Exercise brief: Each line of the data below goes into the copy exactly; pictures do not.

Source data:
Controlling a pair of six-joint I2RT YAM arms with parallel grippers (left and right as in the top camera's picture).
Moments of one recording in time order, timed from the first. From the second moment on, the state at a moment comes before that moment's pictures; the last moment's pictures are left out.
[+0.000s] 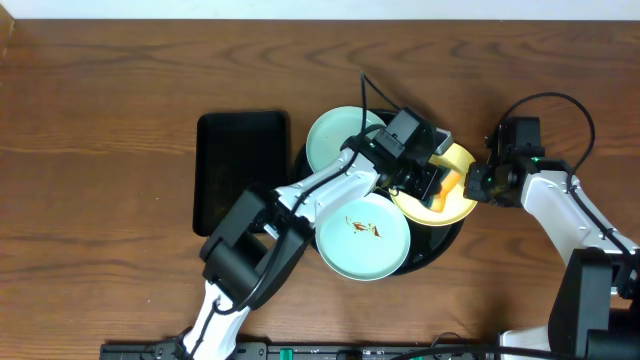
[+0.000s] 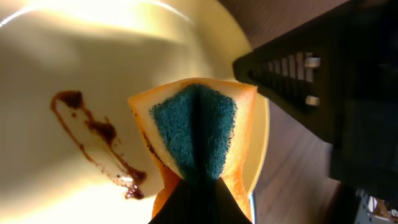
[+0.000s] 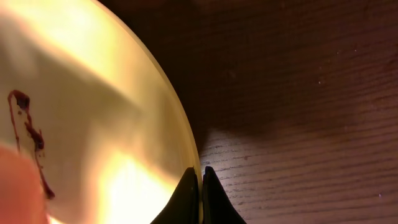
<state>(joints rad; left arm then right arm) -0.77 2.13 1.52 -0.36 0.55 -0.32 -0.03 1.63 0.92 -0.57 -0.03 0.20</state>
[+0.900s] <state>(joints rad) -0.76 2.19 1.53 -0.33 0.29 -0.33 -0.03 1.63 0.93 -0.59 -0.03 0.20</state>
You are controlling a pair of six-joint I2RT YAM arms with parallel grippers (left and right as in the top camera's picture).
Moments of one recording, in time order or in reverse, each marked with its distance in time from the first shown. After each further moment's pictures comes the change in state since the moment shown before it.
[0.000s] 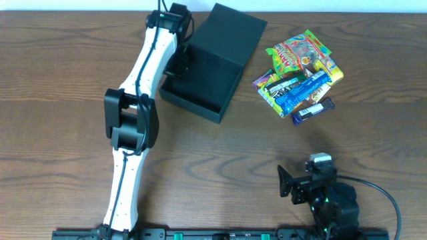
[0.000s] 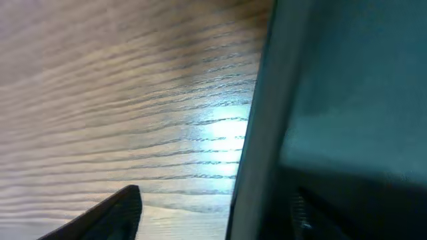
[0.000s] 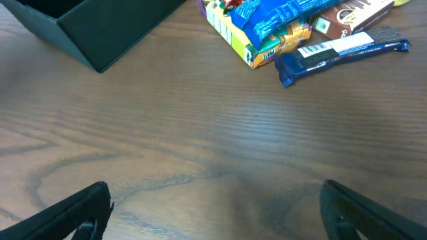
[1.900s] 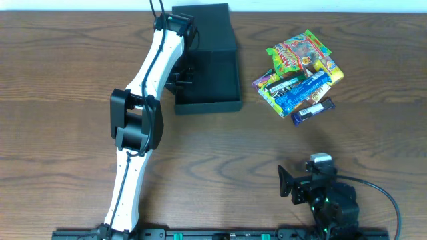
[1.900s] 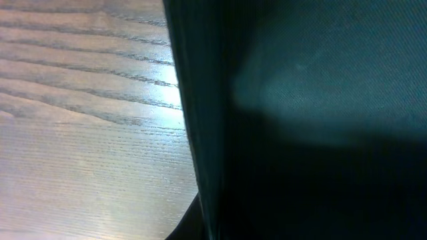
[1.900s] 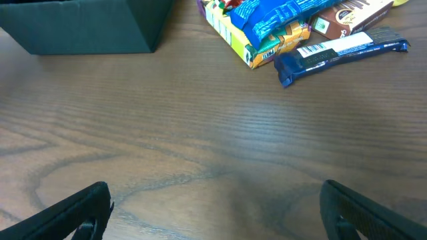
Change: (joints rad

Task response:
Controlling a pair of six-joint I2RT YAM arms with parallel grippers (left and right as in the top camera's picture).
Moments of one recording in time order, timed from the first. From the second moment on, the state at a moment comes before that moment's pictures; the last moment's pictures are left out.
[+0.000s] 
[+0.000s] 
[+0.000s] 
<state>(joints rad; left arm then right arm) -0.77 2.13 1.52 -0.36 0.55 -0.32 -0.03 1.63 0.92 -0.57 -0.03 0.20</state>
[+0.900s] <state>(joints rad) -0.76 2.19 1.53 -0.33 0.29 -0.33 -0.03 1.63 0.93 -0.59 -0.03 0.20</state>
You are controlling a pair of six-joint I2RT YAM arms with parallel grippers (left and right as in the top camera's picture).
Moments of one recording, in time order or in reverse, each marked with its distance in time from the first shown. After each further moment's pictures comes the change in state since the moment shown before it.
[0.000s] 
[0.000s] 
[0.000s] 
[1.900s] 
[1.900s] 
[1.900s] 
Change: (joints rad

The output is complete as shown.